The Chancellor also announced plans to improve the Apprenticeship Levy to allow more flexibility in how it is applied, to encourage more vocational training and qualifications. This announcement was welcomed by ICAEW. 

Addressing the innovation gap

The tax plan also outlines the measures to reform the R&D tax system, including allowing R&D reliefs for R&D activities undertaken outside the UK, the inclusion of cloud costs within the scope of reliefs, and an expansion of all qualifying expenditure to include all mathematics. 

“In his speech, the Chancellor admitted that the UK’s business R&D investment is still less than half of the OECD’s average as a percentage of GDP, which was quite an admission after 12 years of Conservative government,” says Shaun Beaney, ICAEW’s Corporate Finance Faculty Manager.

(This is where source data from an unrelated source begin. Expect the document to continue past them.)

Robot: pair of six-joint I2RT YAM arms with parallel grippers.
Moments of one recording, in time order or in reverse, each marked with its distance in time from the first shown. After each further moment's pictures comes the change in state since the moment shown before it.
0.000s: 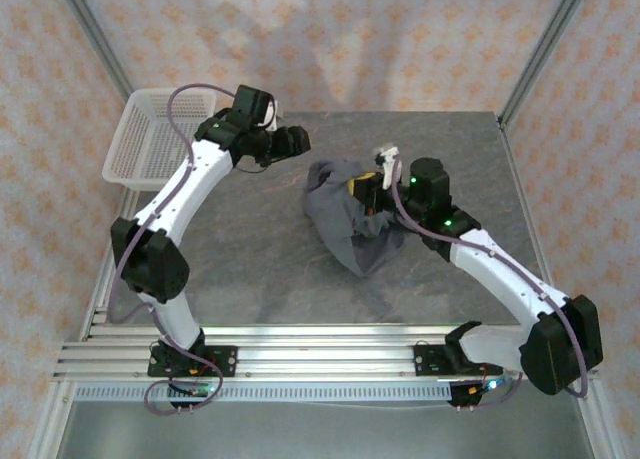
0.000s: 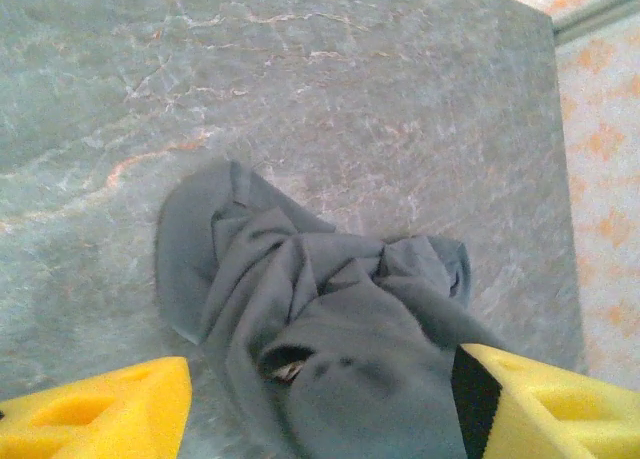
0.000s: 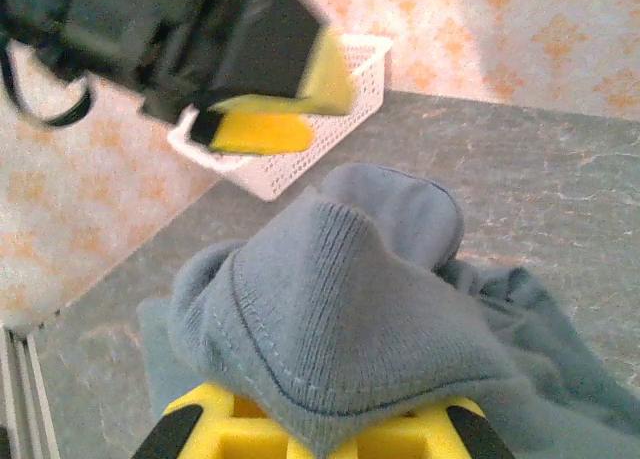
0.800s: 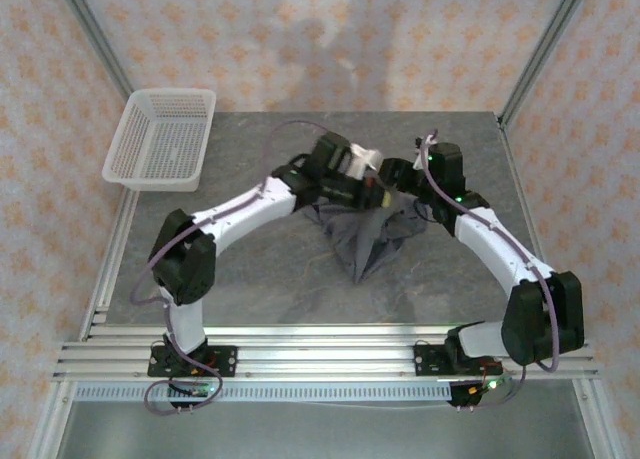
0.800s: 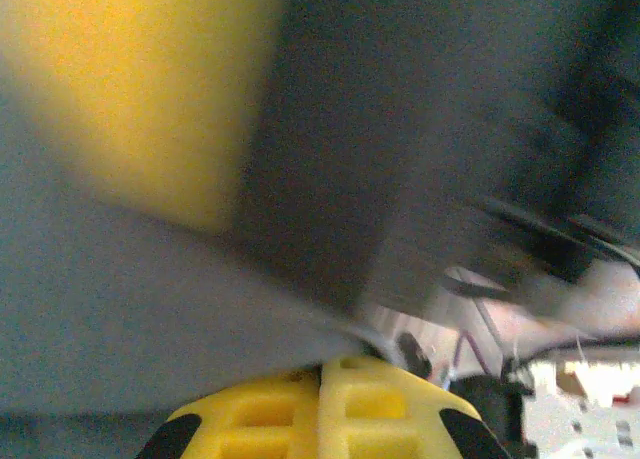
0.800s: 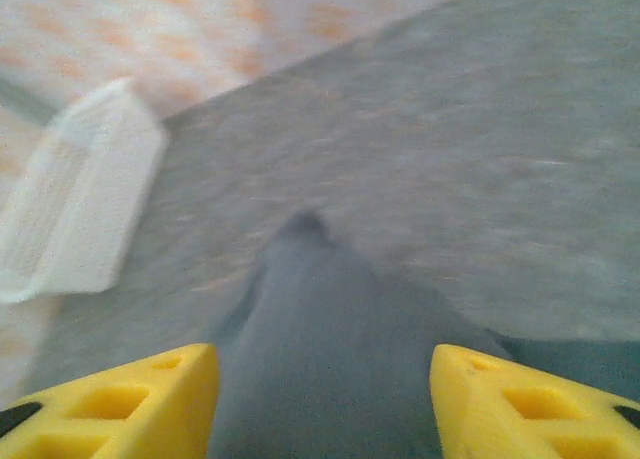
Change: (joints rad) left arm -0.413 0.147 -0.143 0.487 0.366 0.024; right arm -0.217 0.147 0.077 -0.201 0.241 0.261
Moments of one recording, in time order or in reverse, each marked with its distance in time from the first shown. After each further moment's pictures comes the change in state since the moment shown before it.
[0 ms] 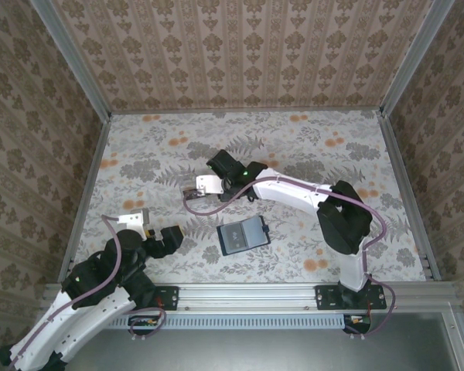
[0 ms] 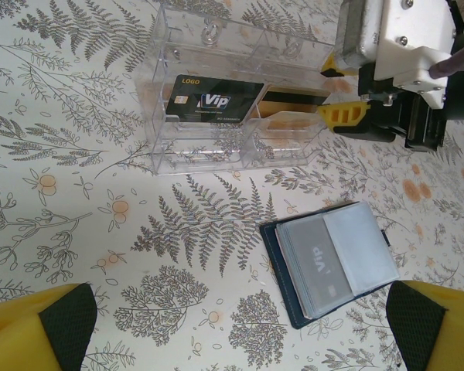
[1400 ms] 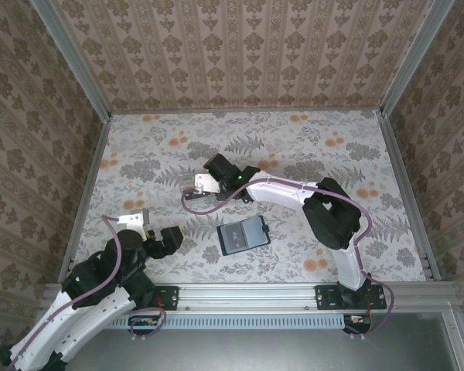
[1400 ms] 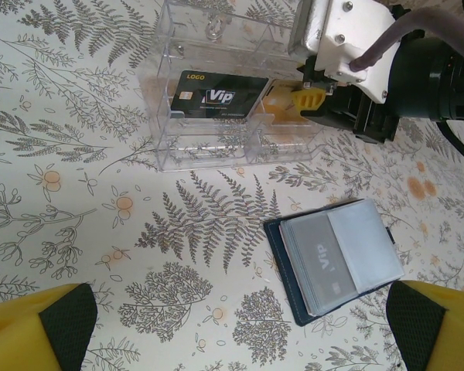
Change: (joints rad) left arm 0.002 0.000 0.000 -0.011 0.000 -0.001; right arm -0.004 0.095 -0.005 0.151 0.092 0.053
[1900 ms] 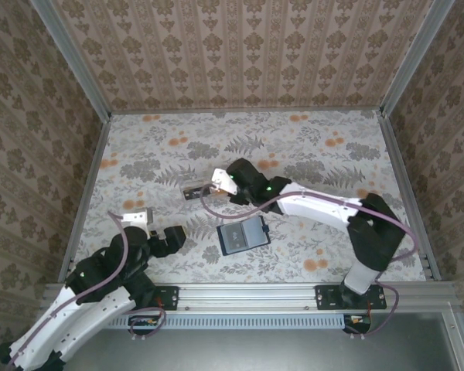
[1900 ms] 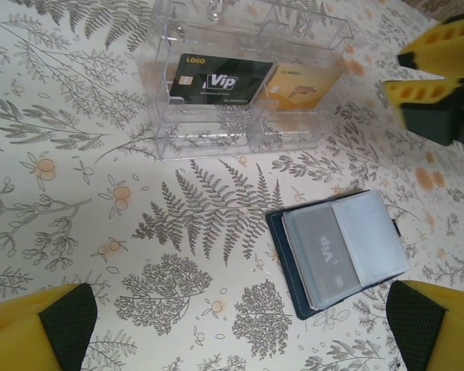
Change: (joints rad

R&D tax credits have been a central incentive for innovation investment since 2000. They’re worth well over £7bn per annum, supporting 60,000 companies. But a report last year by David Connell of Cambridge Judge Business School questioned the effectiveness of such tax breaks in the specific venture capital and M&A context of the UK. “We’ll wait to see if Rishi Sunak is proposing to withdraw reliefs from some activities, having committed to expanding them in others,” says Beaney.

More change on the horizon

Frank Haskew, ICAEW’s Head of Taxation Strategy, says this is the start of another round of tax changes that we’re going to see over the coming months. “With his new tax plan, including the rise in the NIC threshold and the 1% reduction in the income tax rate from April 2024, the Chancellor appears to be effectively undoing some of the changes he introduced with the Health and Social Care Levy. The government will be giving away a significant proportion of the Levy it will be raising, a somewhat puzzling approach to tax policy, which calls into question why the Levy was introduced in such a hurry in September 2021.”

Wheatcroft adds that it is likely that some of the announcements included in the Spring Statement were brought forward to ease tensions with backbenchers. “With members of his own party pressing for a delay in the NIC increase, I suspect the Chancellor felt pressure to bring forward measures that he may have been saving for later in the year, in particular his planned cut to income tax in 2024 and a tax plan that was likely set for a summer release ahead of the Autumn Budget.”